* [DESCRIPTION OF THE TASK]
A faithful copy is required. Print each line of the data exactly and omit the pictures.
======== GIVEN MATERIAL
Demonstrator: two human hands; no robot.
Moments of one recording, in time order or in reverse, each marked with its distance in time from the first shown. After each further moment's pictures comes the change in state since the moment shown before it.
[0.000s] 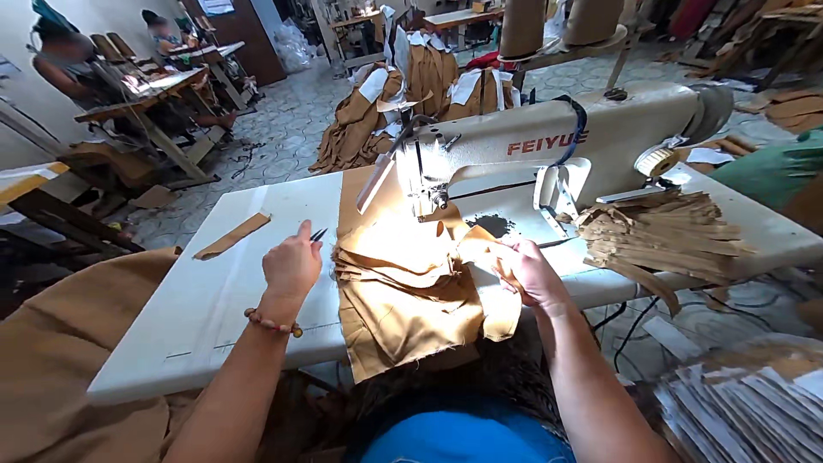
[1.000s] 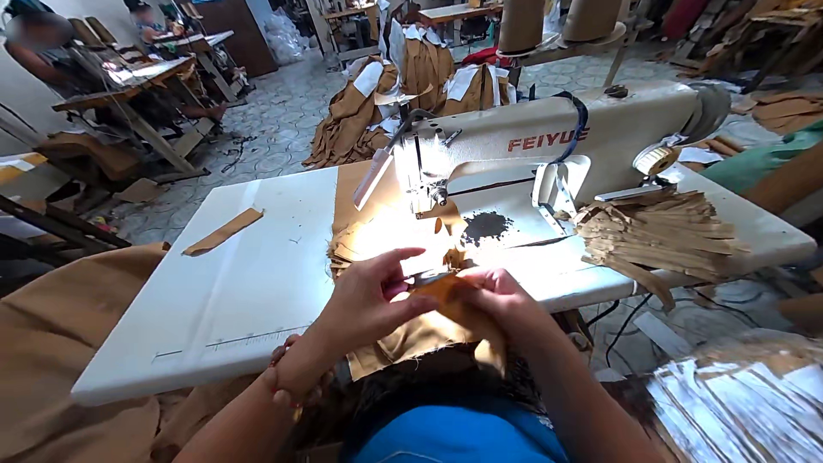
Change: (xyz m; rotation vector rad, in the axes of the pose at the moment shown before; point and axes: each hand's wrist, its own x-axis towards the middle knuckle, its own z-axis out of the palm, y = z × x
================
* [RESPONSE]
Demonstrator: two human hands; no robot.
Moments of one recording, in time order or in reverse, each marked with its distance in time from the first shown. After each further moment's pictures comes the change in state since the moment shown before it.
[0.000s] 
[1.000s] 
Change: (xyz m; rotation vector rad, in the axes of the pose at the moment shown before; point and axes: each hand's wrist, its own x-axis towards the middle knuckle, its own z-axis out of the palm, y = z × x

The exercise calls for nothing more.